What to do
Look through the listing below, and wherever a line has the string "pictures", copy it.

Data records
»»
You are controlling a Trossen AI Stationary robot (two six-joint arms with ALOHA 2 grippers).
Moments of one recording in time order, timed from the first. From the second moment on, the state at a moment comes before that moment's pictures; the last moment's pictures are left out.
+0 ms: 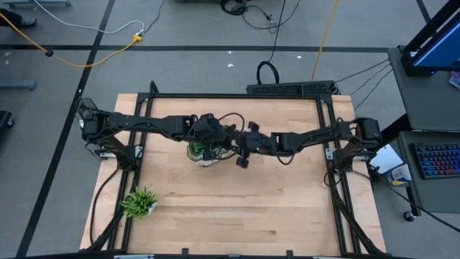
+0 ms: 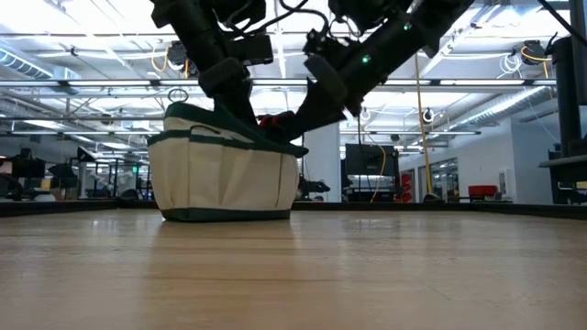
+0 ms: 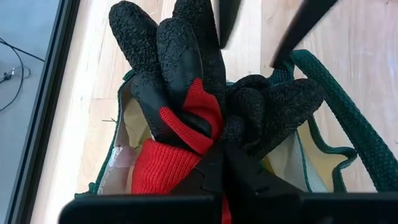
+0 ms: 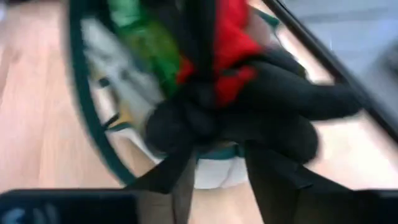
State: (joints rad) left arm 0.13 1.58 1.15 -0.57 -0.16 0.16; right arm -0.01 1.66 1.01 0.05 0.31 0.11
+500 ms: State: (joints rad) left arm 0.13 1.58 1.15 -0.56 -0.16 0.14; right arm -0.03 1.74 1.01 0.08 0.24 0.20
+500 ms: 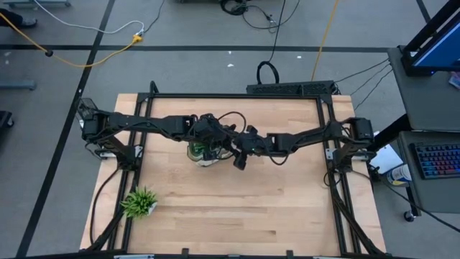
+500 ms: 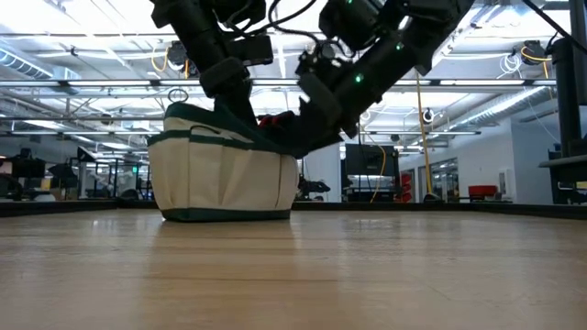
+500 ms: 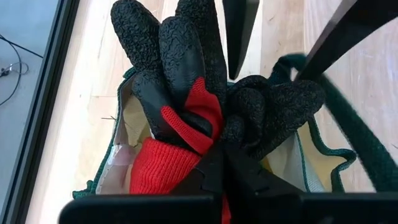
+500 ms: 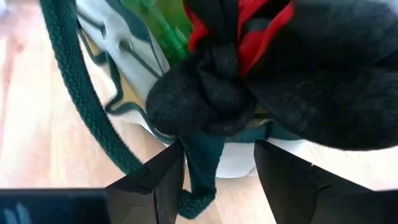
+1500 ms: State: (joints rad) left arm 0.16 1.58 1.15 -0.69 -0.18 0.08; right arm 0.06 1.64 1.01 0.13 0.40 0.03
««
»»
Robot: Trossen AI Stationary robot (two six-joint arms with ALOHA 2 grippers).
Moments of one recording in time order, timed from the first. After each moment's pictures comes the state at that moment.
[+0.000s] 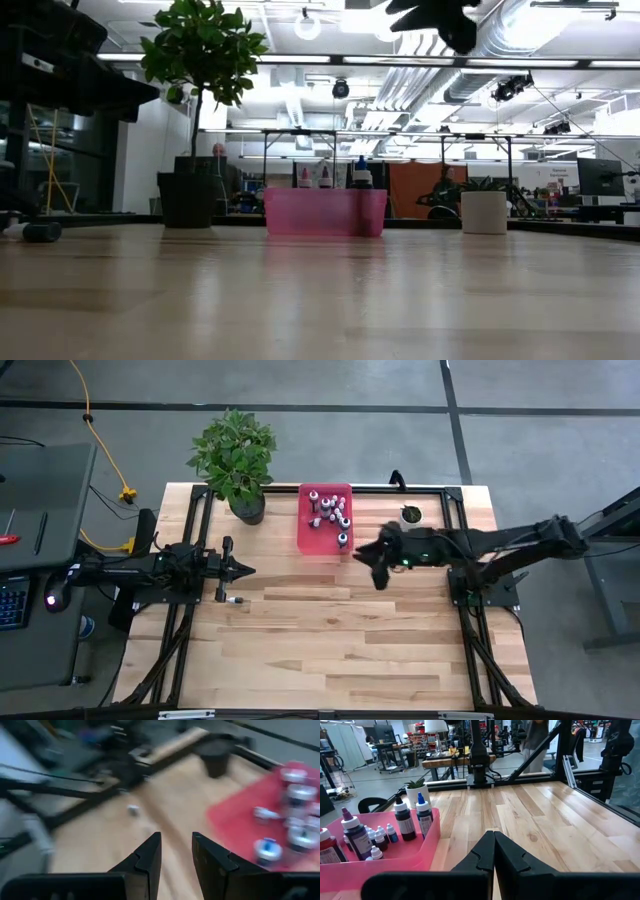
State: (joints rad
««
Answer area
Moments of one recording in time order, timed from the first. From the second moment on, the state at a moment comes before that moment's pictures; the last moment's pictures are left out.
Moments of one recording in time order, timed from the first. After each moment's pictures comes the state at that moment.

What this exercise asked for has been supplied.